# anyone ever stick two ferplast furet plus rat cages to form a tower ?



## mameur (Nov 3, 2012)

so i received a ferplast furet plus cage and found a brand new one for 30$ which im picking up tomorrow it was destined to be my spare cages but now i'm thinking with these two together i can make a perfect tower and my ratties would be getting more exercice out of the extra climbing too it wouldnt look homemade either from what i measured the bottom pan fits snuggly on top of the other one if i remove the top of the bottom one 

anyone else ever do this with 2 furet plus cages? any pictures?


----------



## alexn (Sep 30, 2012)

I've been meaning to try this for a while, but until I get one for cheap I'm not really able. Having built a fair few at work (where we sell them) I think it would be fairly simple to do, as the base should fit perfectly into the top of another, but you'd need to cut a hole in it to allow them through between them.

Do let me know if it works though, even with staff discount they aren't cheap to buy new.
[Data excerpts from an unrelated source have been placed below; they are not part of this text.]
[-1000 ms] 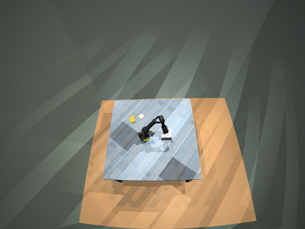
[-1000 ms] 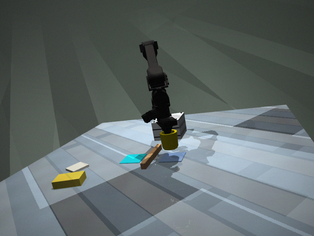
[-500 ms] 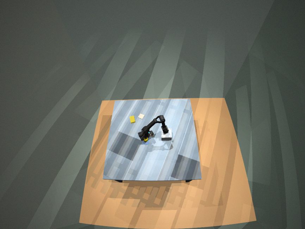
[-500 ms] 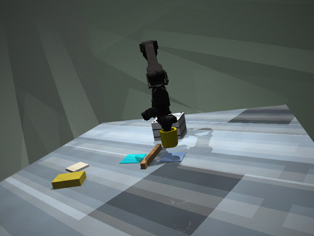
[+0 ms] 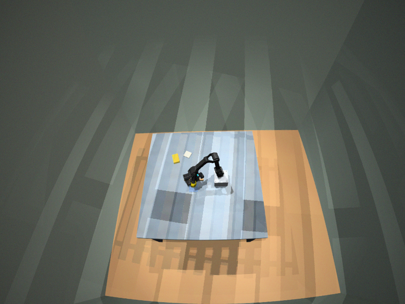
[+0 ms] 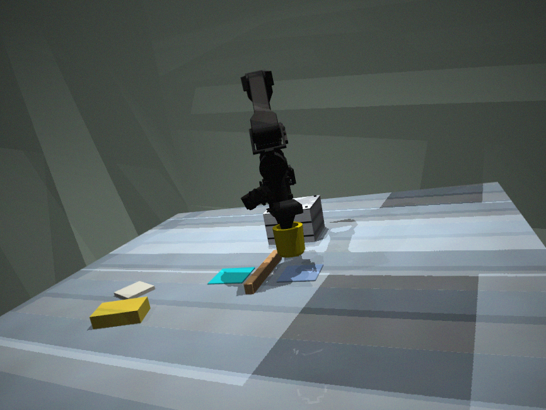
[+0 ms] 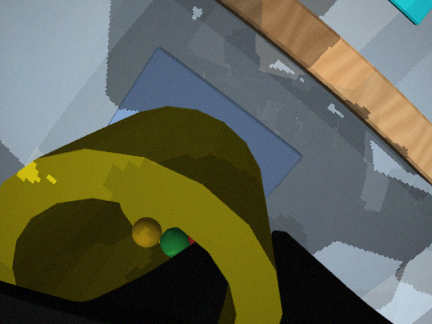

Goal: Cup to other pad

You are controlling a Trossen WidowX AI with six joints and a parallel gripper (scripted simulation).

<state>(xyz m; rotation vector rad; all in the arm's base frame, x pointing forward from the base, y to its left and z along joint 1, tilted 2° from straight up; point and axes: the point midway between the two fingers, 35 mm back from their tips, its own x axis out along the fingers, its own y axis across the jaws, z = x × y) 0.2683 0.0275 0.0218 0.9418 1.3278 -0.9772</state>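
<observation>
The cyan pad is 150 mm to the right of my gripper tip, 90 mm below it and 10 mm behind it. From my gripper tip the other things lie so: orange marble: 30 mm to the left, 30 mm ahead, 20 mm below; yellow cup: 20 mm ahead, 10 mm to the left; green marble: 30 mm to the left, 20 mm below, 20 mm ahead.
</observation>
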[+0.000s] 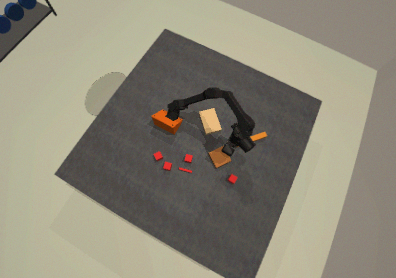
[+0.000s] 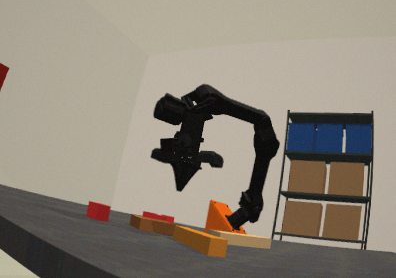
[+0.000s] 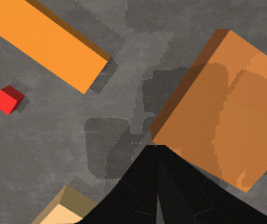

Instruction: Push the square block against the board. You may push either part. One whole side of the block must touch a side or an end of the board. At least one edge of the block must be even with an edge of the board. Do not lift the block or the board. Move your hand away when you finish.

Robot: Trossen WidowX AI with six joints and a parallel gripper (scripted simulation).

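Now: gripper tip 10 cm above the square block, 8 cm to the left of it and 2 cm past it. Round my gripper tip: thin red strip 25 cm to the right, 16 cm behind, 11 cm below; orange board 12 cm to the left, 10 cm below, 9 cm ahead.
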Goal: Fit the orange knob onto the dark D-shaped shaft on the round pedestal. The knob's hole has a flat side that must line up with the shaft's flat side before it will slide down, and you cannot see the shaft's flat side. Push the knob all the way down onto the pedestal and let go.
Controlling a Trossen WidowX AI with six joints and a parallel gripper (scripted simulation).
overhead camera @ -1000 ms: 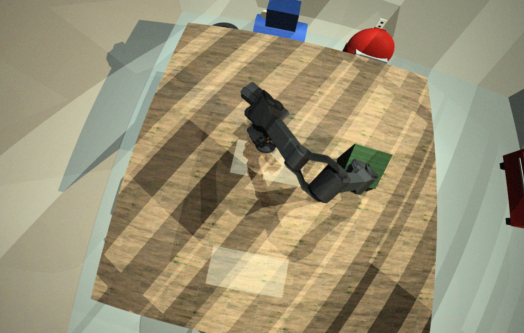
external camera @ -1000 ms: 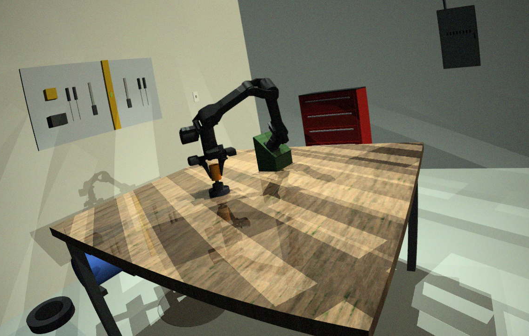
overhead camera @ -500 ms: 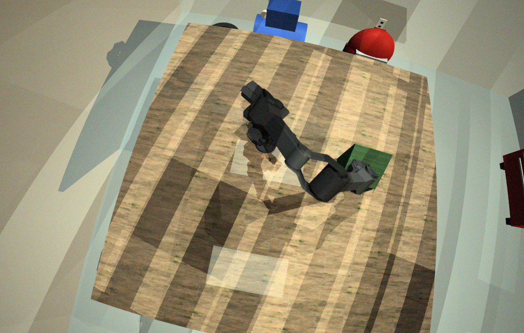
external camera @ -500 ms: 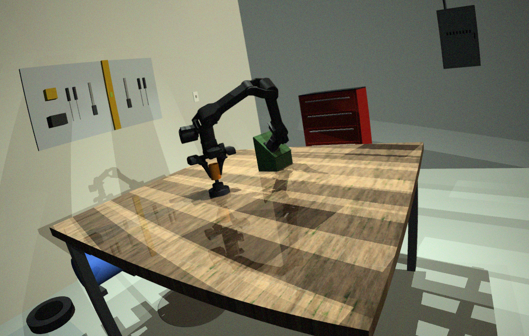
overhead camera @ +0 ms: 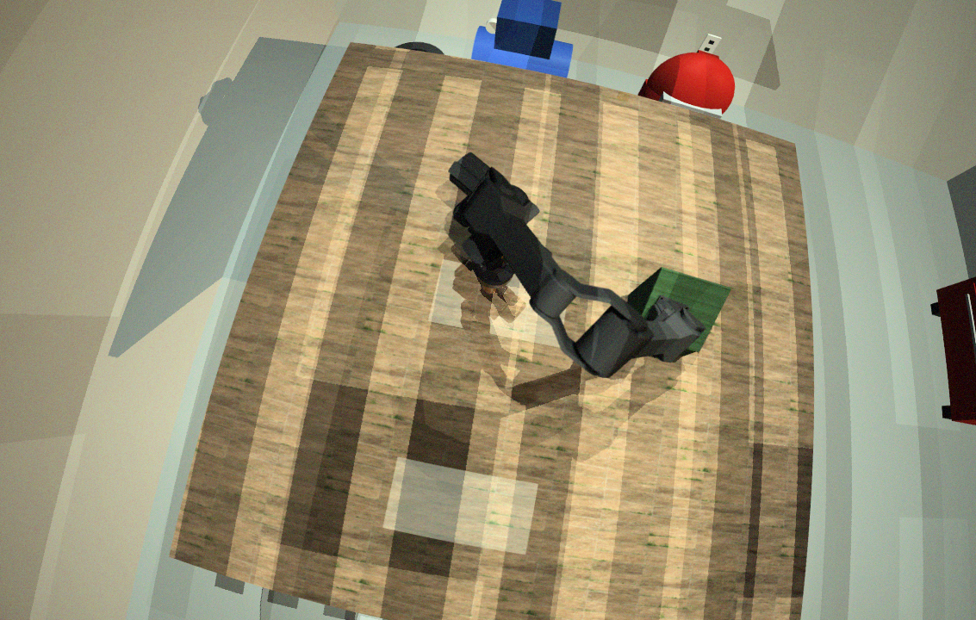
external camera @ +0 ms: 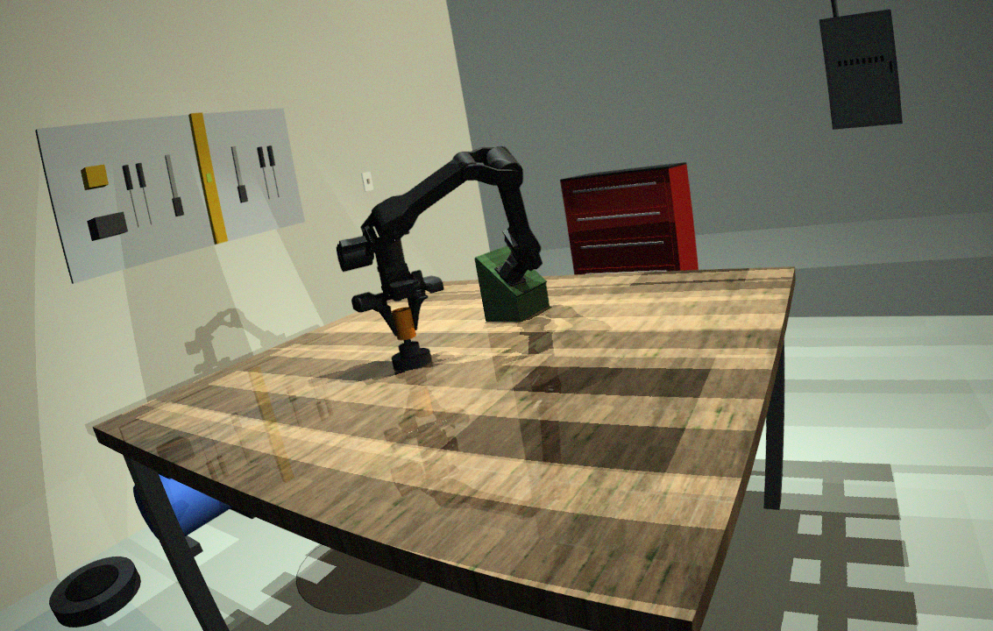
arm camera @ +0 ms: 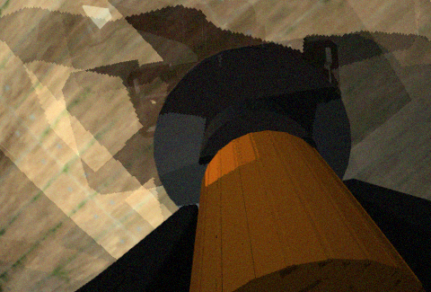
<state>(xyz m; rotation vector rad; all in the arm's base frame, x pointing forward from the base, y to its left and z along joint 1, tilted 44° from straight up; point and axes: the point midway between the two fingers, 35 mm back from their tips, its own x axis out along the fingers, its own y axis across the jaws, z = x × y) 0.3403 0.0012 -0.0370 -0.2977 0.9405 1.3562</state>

Sent from Petguide.com Free App


----------



## mameur (Nov 3, 2012)

will do as soon as i get it, i think i'll just melt a perfect hole into the top one's plastic base instead of cutting it


----------



## mameur (Nov 3, 2012)

ok just finished working on it, it wasn't hard but the **** bamboo shelf i added was a pain to put on but finally done it fit perfectly well even clipped the superior floor to the bottom floor it's like it was made to be put together lol i made a quarter circle on the side of the cage couldnt find my hot knife so i used my oscillating tool and sanded the area even as you can tell i have the american version and the european version one was given to me the other is second hand but barely used got it for 30 $ CAD which is very cheap they go for 150$ CAD around my area so here's the end result






i use pipi doggy training pads instead of fleece or bedding


----------